Data:
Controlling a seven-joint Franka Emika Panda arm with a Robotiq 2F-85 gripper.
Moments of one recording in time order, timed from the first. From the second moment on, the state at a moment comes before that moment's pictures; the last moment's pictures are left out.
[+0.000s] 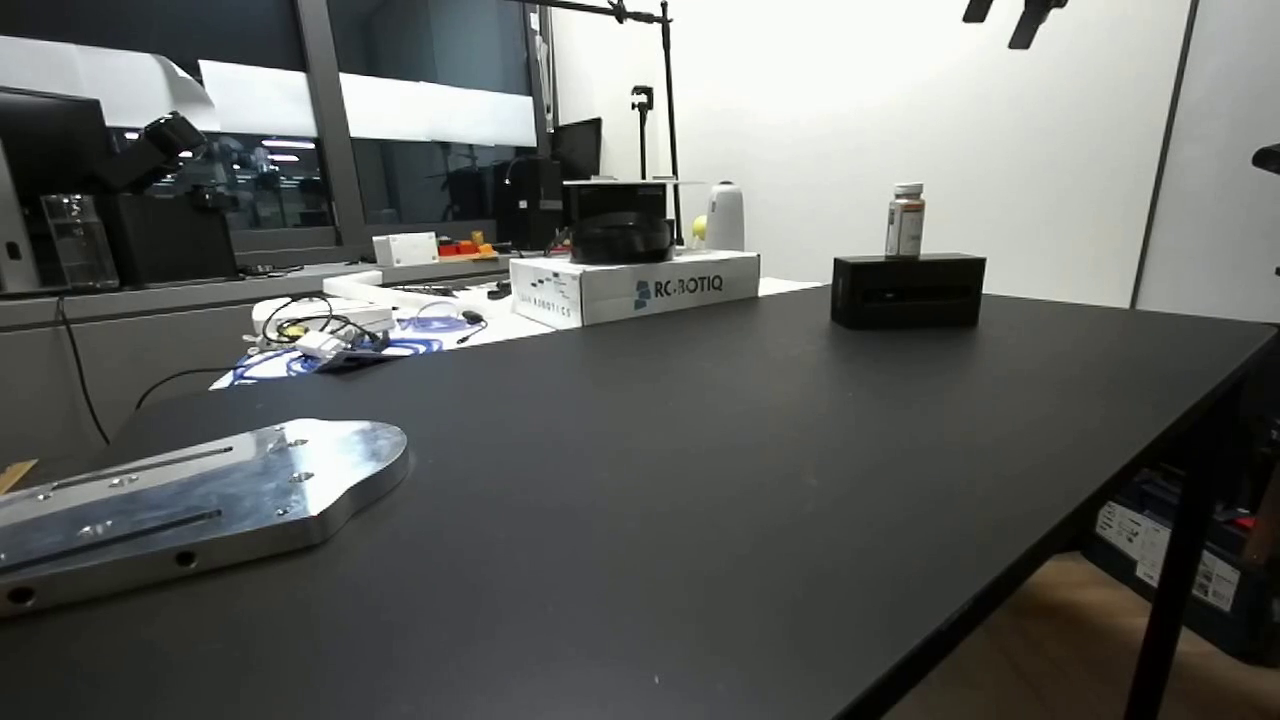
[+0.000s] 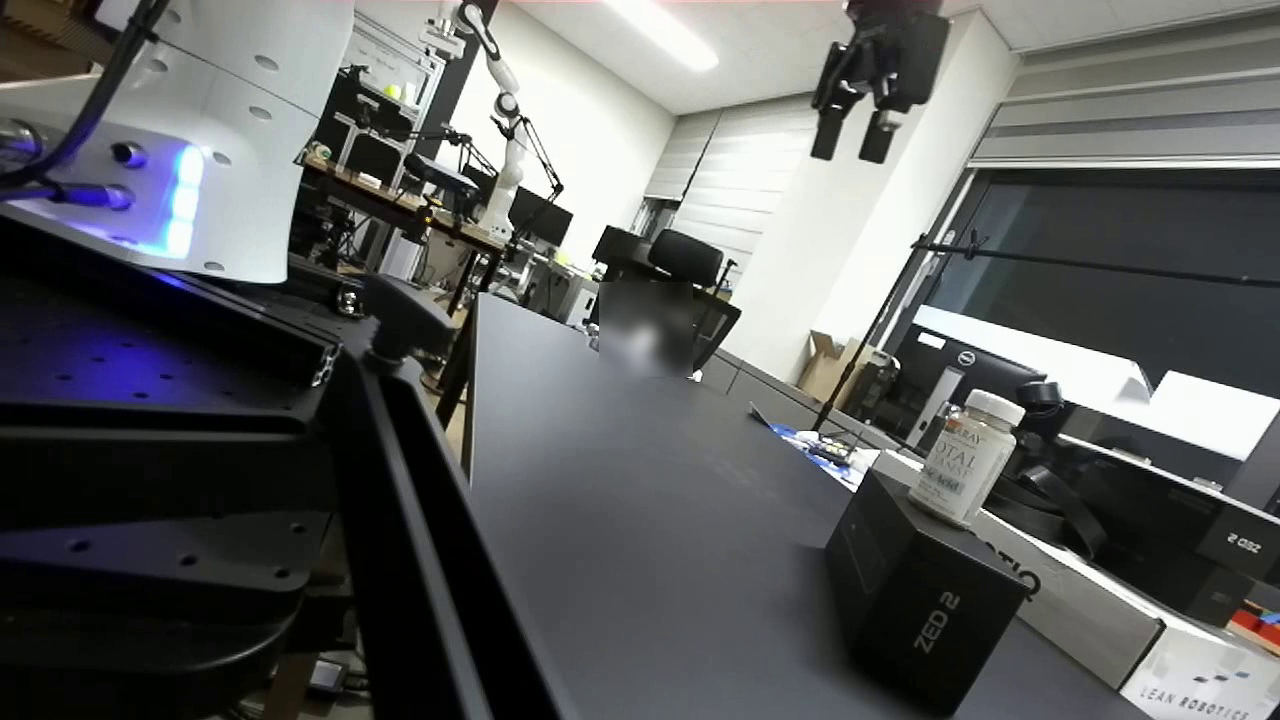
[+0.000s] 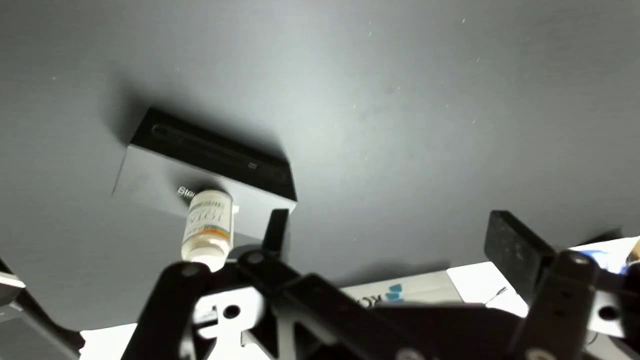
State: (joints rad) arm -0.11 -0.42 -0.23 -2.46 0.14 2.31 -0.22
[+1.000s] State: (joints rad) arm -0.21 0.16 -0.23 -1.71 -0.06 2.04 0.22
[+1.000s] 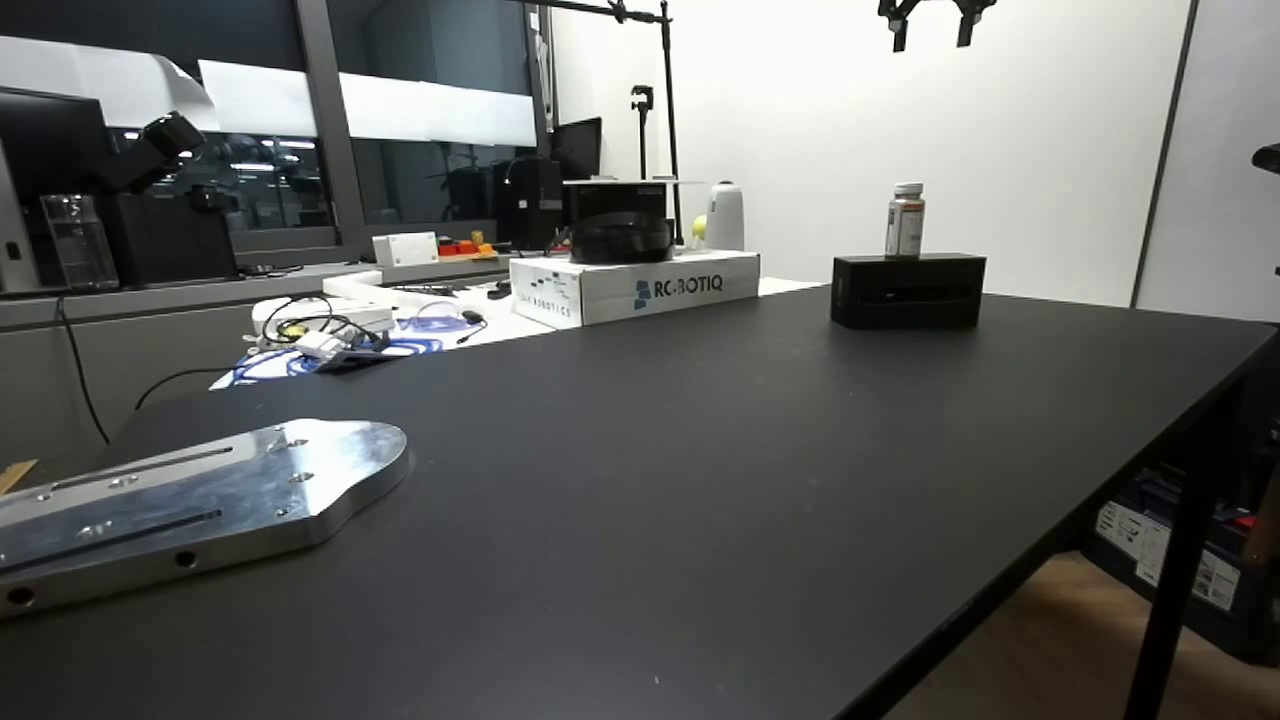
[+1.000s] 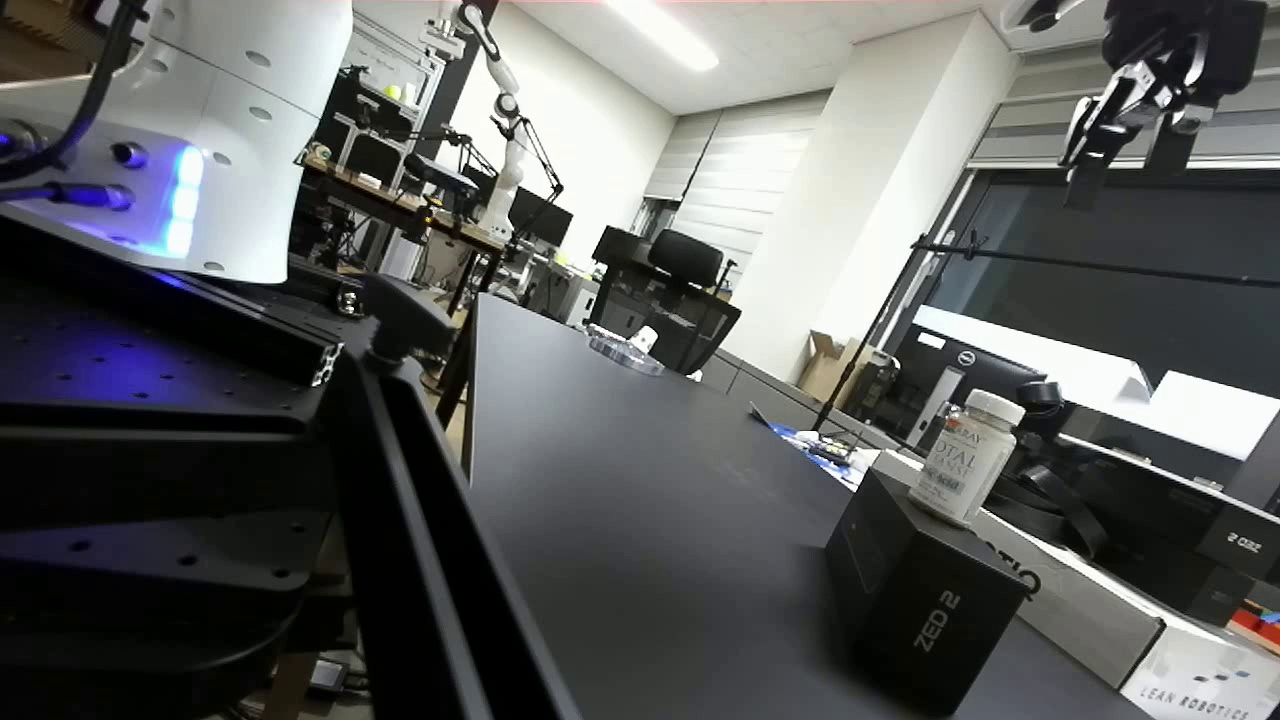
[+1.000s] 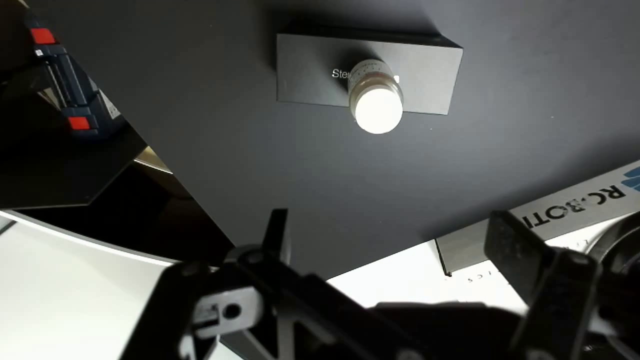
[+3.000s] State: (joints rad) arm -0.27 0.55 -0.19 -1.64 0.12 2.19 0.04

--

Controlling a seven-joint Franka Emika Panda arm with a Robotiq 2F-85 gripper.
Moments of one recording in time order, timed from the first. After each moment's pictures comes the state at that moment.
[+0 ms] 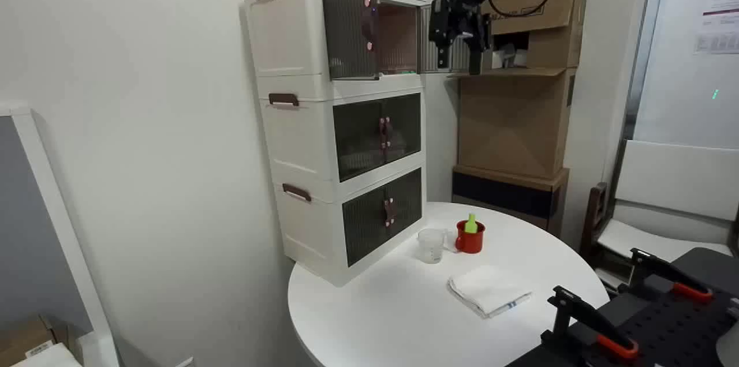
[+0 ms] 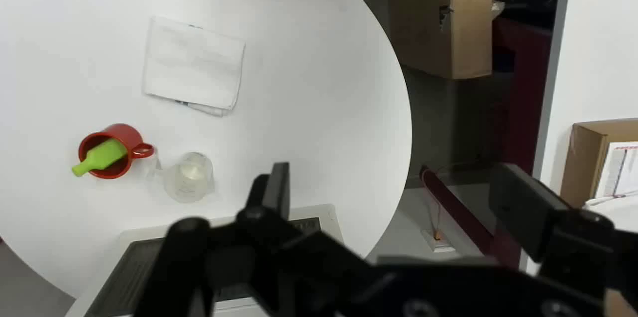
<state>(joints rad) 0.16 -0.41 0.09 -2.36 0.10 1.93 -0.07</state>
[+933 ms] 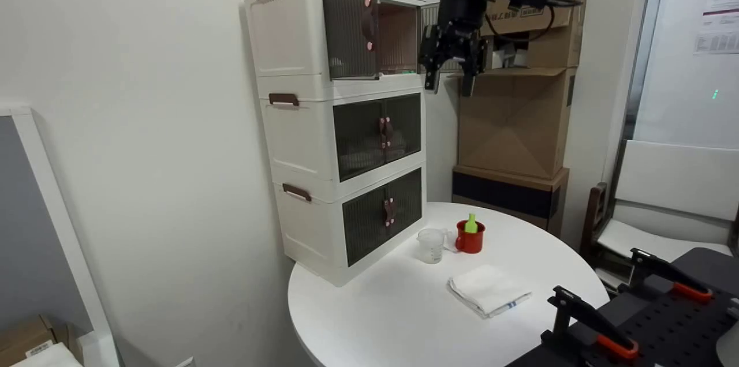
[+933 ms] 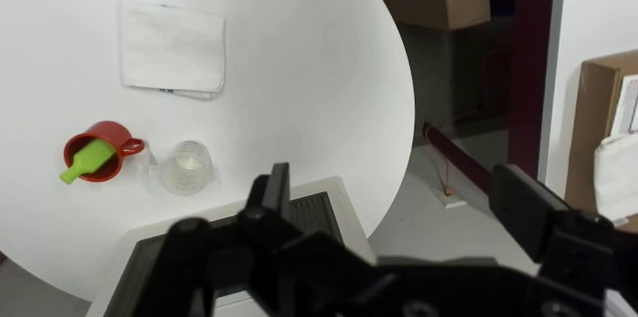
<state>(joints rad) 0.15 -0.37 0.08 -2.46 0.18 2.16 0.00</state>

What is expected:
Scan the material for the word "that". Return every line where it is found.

Solution below:
Moments of one recording in time order, timed from the first. From the second moment on, the state at a moment comes before that moment's pictures; the last moment's pictures are left out.
Moments of one recording in time order, timed from the first. After each moment's pictures comes the state at that moment.

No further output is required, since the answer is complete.